年關將近,當家主母忙得那叫一個腳不沾地。
各種賬本子看到丹娘眼花繚亂,恨不得自己能跟哪吒似的,長出三頭六臂來才好。
也虧了身邊幾個大丫鬟,還有嫁出去的翠柳南歌得力,要不然她真怕自己會累死在這個工作崗位上。
誰說古代大戶人家的主母好做來著?
根本不好做!這就是個腦力和體力雙重結合的勞動!
要不看府裡庫房充實,銀錢豐盈,糧食滿倉,她真想撂挑子不乾了。
又是上下打點一番,婆家娘家須得提前備禮,丹娘按照規矩準備了四品金珠還有乾貨果子等物,一並送去沈府。
沈夫人看到這些新年禮物,緊繃的嘴角也緩和了不少,最起碼這個兒媳婦在明麵上做得很好。
陳媽媽打點了一番來回話:“真沒想到,連稀罕的蜀錦都送來了兩匹,瞧著顏色也大方素雅,很適合太太您穿呢。”
沈夫人長舒一口氣:“也算有心了。”
而送去宋府的那一車禮物,丹娘特定選了不少清火舒心的珍貴藥材,但願趙氏能明白自己的意思吧。
這會子的宋府也不太平。
趙氏與杳娘正在屋裡說話。
就在前兩日,杳娘出麵勸了母親,宋恪鬆又好話說了一籮筐,總算讓趙氏點頭,將那外室納進門來。
敬茶,磕頭,一連串流程下來,趙氏瞧那跪在下頭的女人生得杏眼桃腮,頓覺心口一陣憋悶,又賞出去一封薄薄的紅包,這禮便成了。
宋府多了個紅姨娘。
正經抬作姨娘,卻連個酒席都沒辦,說不上寒酸,但絕對是沒麵子。
畢竟宋府如今的實力擺在這兒,總不可能窘迫到連納個姨娘的酒席都沒銀錢辦,歸根結底是趙氏不樂意。
為了這件事,宋恪鬆又和她吵了一場。
這一次,以趙氏拔得頭籌,獲得全麵勝利。
趙氏原話是這麼說的:“我都點頭答應了,讓你這樁見不得光的汙糟事過了明麵,你還想繼續給那賤人麵子?你當我死了不成?!”
這麼一吵,宋恪鬆也沒想要繼續堅持。
老婆已經給了台階,他也不好繼續強求,這件事就這麼過了。
然而,自從納了這紅姨娘後,宋恪鬆五日裡竟有三日歇在她屋裡,要知道那紅姨娘可是已經有了身孕,不能同房的。
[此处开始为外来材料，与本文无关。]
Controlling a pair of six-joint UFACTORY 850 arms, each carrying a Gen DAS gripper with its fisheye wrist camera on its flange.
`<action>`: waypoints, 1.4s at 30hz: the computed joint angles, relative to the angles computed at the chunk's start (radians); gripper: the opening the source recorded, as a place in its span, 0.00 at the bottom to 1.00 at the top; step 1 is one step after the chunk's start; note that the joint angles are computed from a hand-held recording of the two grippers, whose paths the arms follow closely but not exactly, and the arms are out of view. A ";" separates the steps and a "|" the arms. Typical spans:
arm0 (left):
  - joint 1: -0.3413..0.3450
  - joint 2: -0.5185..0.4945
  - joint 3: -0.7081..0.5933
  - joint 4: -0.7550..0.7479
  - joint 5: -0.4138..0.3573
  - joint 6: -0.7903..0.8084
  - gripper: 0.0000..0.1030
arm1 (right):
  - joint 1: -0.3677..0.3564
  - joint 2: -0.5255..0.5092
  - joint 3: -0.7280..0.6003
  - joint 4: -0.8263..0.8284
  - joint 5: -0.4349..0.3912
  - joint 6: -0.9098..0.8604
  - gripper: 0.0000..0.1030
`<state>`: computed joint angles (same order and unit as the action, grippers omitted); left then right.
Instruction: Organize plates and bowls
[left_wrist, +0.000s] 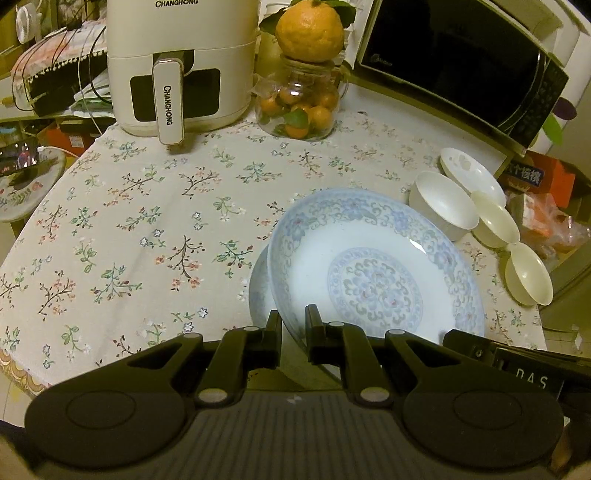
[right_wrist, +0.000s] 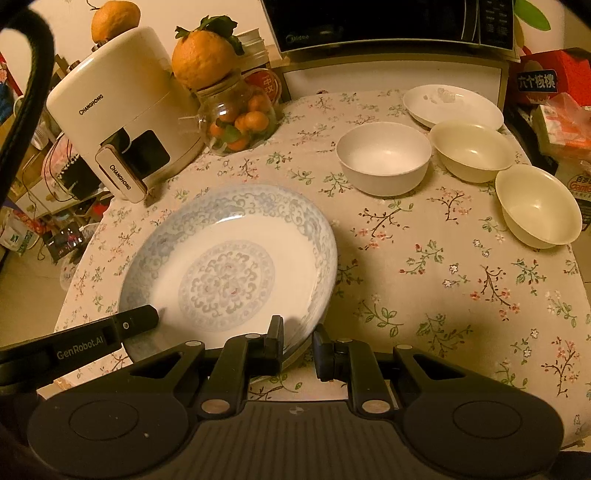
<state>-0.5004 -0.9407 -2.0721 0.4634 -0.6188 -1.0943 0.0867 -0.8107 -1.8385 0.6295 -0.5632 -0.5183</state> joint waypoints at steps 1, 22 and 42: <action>0.000 -0.002 -0.002 -0.002 -0.003 0.001 0.10 | 0.000 -0.002 -0.002 -0.002 -0.001 0.002 0.15; 0.017 -0.074 -0.109 -0.122 -0.099 0.074 0.10 | 0.020 -0.060 -0.068 -0.129 -0.046 0.114 0.15; 0.014 -0.086 -0.118 -0.084 -0.117 0.067 0.11 | 0.030 -0.096 -0.123 -0.188 -0.076 0.162 0.15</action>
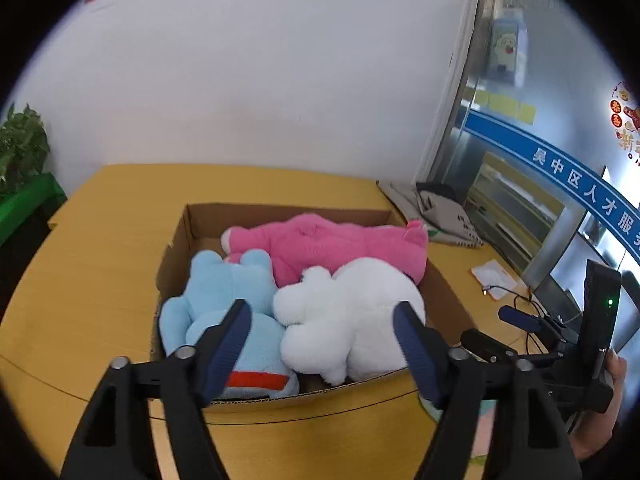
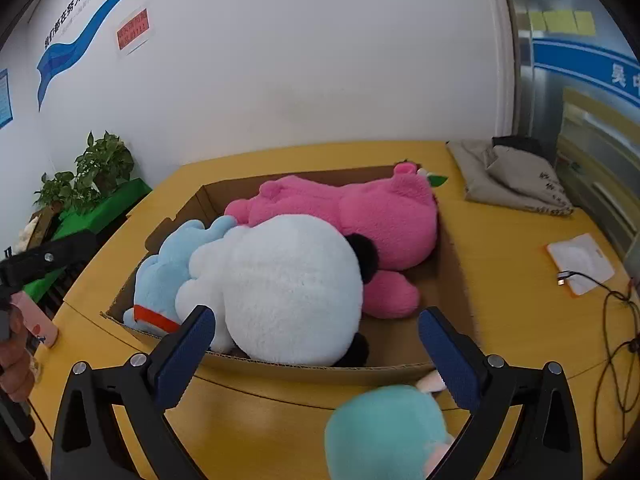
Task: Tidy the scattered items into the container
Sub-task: 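Move both grippers to the teal-and-pink pig plush and close on it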
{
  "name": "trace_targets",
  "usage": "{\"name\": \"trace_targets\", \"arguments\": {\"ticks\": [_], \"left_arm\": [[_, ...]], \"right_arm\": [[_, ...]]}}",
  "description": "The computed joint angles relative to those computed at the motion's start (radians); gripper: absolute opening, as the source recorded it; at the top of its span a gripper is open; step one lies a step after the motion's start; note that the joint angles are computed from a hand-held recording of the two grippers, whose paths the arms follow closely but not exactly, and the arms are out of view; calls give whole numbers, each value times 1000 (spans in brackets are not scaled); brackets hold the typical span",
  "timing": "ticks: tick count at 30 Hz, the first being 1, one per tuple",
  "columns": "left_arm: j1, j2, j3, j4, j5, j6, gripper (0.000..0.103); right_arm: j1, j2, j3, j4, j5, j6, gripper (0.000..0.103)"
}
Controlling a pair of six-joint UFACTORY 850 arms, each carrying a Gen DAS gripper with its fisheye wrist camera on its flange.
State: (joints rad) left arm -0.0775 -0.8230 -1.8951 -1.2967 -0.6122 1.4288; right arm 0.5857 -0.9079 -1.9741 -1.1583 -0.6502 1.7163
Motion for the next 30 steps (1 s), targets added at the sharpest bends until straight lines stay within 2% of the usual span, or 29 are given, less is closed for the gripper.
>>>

即便這般,宋恪鬆也要伴在她左右,如何不叫趙氏眼紅嫉妒,這一氣老毛病又上來了。
這會兒趙氏躺在榻上,額頭上敷著一塊巾子,口中不住地氣哼哼:“你父親真是昏了頭了,卻也不想想府裡老小,如今他也是抱孫子的人了,卻在兒媳眼前做出這般模樣,豈不丟人!?”
杳娘端了藥碗過來,聽母親這般說,她忙道:“您還是先喝了藥吧。”
“不喝,你叫我死了算了!也讓那小賤人逞心如意!”趙氏脾氣上來了。
剛巧丫鬟過來回話,就站在屏風外頭說:“太太,七姑奶奶著人送禮來了,都是些上好的藥材,還有好些個貴重物件,前頭的管事媽媽讓奴婢來問太太一句,可是同從前一般先入了庫房再說?”
話音剛落,趙氏火了:“好端端地給我送什麼藥?這七丫頭是想我早死不成!?”
杳娘頭如鬥大。
她重重擱下藥碗,厲聲道:“娘!您就彆再鬨騰了,都快過年了,您整日死啊活啊的掛在嘴上,也不嫌晦氣!”